**TASK DESCRIPTION**. From the line that contains "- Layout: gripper" through the line that contains "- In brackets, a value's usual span", output every line of the listing below exactly and leave out all the rest.

**PROVIDED MATERIAL**.
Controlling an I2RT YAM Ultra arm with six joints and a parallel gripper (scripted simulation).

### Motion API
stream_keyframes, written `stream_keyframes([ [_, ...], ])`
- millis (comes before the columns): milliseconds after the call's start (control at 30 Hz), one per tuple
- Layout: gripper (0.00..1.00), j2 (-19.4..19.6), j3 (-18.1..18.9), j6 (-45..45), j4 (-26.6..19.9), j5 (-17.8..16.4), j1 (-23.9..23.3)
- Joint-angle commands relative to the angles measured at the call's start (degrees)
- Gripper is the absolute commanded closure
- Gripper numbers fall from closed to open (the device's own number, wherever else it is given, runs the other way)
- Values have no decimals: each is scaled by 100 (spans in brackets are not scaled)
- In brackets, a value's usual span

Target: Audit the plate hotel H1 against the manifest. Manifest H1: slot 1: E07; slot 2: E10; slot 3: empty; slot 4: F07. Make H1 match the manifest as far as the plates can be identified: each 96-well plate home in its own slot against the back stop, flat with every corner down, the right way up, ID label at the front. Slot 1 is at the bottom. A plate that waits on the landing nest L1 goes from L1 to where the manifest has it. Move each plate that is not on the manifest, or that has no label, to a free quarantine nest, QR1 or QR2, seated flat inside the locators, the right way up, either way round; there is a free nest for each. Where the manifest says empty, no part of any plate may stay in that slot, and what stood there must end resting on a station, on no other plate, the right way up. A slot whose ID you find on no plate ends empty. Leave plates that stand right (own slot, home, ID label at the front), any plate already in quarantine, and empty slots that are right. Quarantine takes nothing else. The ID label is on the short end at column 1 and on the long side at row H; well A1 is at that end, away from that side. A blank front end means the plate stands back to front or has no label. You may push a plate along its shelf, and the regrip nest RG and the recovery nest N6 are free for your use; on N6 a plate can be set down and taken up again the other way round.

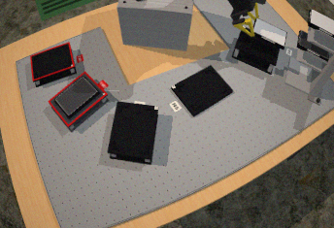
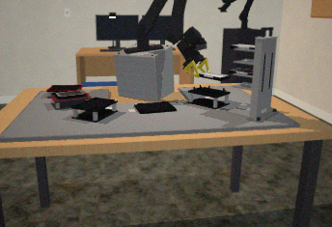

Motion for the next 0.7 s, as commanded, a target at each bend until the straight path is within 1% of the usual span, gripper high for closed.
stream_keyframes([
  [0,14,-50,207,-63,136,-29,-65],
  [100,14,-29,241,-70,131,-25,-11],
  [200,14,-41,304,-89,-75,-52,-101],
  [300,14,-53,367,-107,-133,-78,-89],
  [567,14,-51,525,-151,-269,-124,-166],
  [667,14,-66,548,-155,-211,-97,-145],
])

**WRITTEN RESPONSE**.
- Layout: gripper (0.00..1.00), j2 (-19.4..19.6), j3 (-18.1..18.9), j6 (-45..45), j4 (-26.6..19.9), j5 (-17.8..16.4), j1 (-23.9..23.3)
- Joint-angle commands relative to the angles measured at the call's start (degrees)
- Gripper is the absolute commanded closure
- Gripper numbers fall from closed to open (the device's own number, wherever else it is given, runs the other way)
- Values have no decimals: each is scaled by 100 (spans in brackets are not scaled)
- In brackets, a value's usual span

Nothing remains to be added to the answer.